Bei keinem anderen Spiel von dieser Wichtigkeit und mit diesem Budget in der kompletten PS4-Konsolengeneration haben sich Entwickler bisher eine solche Texturarmut erlaubt. Die Mängel sind so gravierend, dass sie den Verdacht nahelegen, es könne sich hierbei um einen Bug handeln. Allerdings wäre das mit einem Day One-Patch zu beheben gewesen. Möglicherweise sind die grauenhaften Texturen also auch damit zu begründen, dass den Entwicklern schlichtweg die Zeit gefehlt hat, die Welt adäquat auszugestalten. Teilweise bekommt das Spiel dadurch sogar eine unschön nostalgische Anmutung: In einem der Reaktoren können wir auf die Slums hinabblicken – und diese sind eine derart niedrig aufgelöste 2D-Fläche, dass sie unfreiwilligerweise wie ein Bitmap-Hintergrund aus dem PS1-Original wirken.
Dazu kommt: Texturen laden sehr langsam nach, ploppen sogar in Zwischensequenzen immer wieder unschön ins Bild.
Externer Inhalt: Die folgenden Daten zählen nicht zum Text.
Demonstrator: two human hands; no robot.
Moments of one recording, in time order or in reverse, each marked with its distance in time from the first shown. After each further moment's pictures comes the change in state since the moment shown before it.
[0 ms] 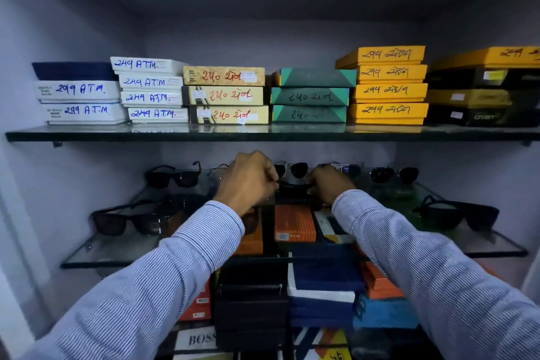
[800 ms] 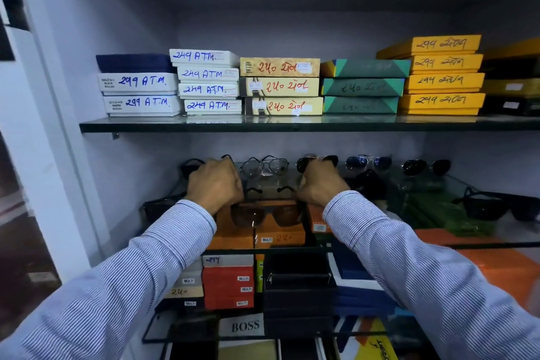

Und NPCs tauchen plötzlich aus dem Nichts auf. Eigentlich sind das typische Begleiterscheinungen von Open World-Spielen mit hoher Sichtweite. Dass das Final Fantasy VII Remake darunter leidet, ist mit Hinblick auf seine sehr eingeschränkte Schlauchlevel-Struktur dann doch etwas verwunderlich. Etwas mehr Politur hätte hier in keinem Fall geschadet. Im Verlauf des Spiels bekommen wir zwar immer wieder schöne Szenerien zu Gesicht, irgendwie machen diese aber auch ein bisschen wehmütig. Sie zeigen, was aus dem Remake mit etwas mehr Entwicklungszeit hätte werden können.